§ Directions for this task:
Every line of the entries below that includes "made" belongs in the answer, copied as written.

════════════════

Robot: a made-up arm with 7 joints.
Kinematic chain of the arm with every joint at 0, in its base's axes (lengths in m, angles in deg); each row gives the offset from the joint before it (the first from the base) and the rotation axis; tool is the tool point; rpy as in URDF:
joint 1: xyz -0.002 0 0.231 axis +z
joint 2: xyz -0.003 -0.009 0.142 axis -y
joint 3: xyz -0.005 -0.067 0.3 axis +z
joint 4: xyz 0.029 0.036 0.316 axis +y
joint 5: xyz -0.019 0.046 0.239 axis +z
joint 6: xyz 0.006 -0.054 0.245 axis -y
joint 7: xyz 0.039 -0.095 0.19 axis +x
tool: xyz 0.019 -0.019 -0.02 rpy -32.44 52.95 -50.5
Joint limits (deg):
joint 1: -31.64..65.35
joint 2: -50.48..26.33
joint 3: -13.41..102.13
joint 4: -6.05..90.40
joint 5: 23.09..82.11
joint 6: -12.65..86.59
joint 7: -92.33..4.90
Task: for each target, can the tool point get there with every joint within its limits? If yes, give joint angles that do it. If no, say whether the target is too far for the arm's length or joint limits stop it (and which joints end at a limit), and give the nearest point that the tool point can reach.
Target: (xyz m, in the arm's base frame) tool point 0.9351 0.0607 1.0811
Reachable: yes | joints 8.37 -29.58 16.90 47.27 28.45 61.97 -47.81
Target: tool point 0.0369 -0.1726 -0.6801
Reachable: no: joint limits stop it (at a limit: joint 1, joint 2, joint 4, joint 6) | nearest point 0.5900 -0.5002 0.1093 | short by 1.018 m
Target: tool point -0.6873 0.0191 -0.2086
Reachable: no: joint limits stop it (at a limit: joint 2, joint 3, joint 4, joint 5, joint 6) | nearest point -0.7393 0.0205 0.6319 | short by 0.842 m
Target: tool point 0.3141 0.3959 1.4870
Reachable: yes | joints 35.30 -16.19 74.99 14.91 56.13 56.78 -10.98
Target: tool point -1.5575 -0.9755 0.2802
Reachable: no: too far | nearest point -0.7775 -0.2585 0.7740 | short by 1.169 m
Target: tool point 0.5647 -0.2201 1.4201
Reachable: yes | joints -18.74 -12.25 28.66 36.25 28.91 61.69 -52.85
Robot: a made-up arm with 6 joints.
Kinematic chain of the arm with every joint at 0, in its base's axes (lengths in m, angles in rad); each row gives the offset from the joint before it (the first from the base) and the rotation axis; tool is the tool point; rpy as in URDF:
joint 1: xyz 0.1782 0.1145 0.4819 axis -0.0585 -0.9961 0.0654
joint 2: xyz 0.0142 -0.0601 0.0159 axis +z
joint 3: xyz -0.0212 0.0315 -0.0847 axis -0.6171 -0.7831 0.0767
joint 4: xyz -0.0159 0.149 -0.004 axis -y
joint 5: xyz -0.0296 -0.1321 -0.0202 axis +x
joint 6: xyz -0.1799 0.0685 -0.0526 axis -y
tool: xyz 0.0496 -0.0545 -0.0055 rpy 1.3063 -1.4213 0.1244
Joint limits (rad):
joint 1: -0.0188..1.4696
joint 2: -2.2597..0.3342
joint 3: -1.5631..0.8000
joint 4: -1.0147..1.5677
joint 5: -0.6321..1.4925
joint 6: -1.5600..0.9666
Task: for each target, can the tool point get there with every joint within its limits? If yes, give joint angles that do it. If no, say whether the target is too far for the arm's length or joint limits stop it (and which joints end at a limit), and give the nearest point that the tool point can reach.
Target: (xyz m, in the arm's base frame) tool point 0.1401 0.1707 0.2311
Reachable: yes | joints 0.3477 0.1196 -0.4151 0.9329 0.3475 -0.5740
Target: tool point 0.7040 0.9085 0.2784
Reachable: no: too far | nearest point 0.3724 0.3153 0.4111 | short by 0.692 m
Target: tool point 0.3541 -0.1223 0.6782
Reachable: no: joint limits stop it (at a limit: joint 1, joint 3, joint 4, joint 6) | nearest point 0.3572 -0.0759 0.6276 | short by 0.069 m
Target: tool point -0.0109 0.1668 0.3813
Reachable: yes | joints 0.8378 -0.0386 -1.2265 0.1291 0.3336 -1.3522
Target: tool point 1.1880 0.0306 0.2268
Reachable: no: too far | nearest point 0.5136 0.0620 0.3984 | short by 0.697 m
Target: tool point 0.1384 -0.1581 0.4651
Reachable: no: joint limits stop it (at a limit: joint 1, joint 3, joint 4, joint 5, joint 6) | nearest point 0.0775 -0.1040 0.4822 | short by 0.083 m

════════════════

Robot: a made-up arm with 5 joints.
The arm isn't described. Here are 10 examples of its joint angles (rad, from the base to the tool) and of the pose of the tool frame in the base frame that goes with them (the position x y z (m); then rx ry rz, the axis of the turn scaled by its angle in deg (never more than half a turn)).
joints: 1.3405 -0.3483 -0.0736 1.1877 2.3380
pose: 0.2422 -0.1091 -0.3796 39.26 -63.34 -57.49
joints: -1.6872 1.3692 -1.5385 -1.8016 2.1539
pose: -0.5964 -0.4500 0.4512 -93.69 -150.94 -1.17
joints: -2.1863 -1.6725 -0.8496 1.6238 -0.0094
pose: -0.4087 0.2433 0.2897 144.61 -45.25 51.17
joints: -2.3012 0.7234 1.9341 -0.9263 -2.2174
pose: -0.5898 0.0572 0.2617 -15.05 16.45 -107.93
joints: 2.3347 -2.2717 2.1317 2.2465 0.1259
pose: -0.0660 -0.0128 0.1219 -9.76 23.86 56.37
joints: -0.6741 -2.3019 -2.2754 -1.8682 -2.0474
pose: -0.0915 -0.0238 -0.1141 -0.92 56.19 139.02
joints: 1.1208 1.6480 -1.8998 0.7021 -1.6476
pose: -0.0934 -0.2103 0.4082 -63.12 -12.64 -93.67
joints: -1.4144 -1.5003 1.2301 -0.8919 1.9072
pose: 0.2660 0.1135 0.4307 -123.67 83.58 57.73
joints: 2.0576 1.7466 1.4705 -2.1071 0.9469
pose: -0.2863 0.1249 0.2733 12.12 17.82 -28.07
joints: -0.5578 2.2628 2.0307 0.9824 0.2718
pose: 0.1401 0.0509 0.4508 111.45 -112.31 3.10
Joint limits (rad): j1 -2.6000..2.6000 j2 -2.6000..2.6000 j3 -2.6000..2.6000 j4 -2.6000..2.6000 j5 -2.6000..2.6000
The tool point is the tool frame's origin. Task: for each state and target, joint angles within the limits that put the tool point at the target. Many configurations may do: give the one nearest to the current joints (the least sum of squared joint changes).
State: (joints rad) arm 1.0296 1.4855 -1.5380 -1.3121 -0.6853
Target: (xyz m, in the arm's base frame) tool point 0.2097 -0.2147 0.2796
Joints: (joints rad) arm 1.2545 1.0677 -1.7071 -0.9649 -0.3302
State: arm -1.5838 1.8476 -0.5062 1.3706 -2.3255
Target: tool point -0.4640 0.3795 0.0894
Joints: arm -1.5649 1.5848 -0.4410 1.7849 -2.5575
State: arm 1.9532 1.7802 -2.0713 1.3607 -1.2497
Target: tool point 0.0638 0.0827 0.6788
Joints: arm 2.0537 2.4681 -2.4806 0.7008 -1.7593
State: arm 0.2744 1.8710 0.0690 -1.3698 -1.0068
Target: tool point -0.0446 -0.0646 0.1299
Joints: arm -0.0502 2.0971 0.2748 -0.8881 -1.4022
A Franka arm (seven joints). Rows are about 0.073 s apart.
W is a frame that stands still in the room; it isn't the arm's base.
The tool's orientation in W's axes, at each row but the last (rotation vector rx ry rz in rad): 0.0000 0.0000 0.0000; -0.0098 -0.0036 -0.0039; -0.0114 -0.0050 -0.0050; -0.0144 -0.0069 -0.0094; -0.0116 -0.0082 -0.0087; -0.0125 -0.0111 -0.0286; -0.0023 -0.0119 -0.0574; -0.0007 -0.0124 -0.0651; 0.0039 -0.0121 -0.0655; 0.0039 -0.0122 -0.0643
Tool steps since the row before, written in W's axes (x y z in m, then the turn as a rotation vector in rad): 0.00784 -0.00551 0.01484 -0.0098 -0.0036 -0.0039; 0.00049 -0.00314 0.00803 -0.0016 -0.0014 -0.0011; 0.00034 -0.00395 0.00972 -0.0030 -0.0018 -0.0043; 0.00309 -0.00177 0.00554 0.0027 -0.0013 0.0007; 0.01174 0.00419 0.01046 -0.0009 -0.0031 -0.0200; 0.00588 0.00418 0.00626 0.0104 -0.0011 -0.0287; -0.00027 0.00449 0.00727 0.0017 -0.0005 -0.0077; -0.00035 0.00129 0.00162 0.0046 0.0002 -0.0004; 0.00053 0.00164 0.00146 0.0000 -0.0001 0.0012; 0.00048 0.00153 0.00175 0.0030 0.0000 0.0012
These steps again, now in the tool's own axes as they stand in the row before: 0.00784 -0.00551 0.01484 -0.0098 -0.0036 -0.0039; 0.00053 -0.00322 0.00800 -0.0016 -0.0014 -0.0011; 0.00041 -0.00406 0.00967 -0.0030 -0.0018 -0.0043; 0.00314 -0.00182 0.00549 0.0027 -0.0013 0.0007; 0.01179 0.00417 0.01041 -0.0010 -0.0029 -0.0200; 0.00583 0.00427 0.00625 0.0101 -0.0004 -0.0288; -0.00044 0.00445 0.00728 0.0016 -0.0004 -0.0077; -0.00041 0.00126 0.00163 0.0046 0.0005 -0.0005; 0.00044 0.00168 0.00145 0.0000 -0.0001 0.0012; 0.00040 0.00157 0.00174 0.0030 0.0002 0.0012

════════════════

§ Answer to this task:
Robot: a made-up arm with 7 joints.
Robot: a made-up arm with 6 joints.
Robot: a made-up arm with 5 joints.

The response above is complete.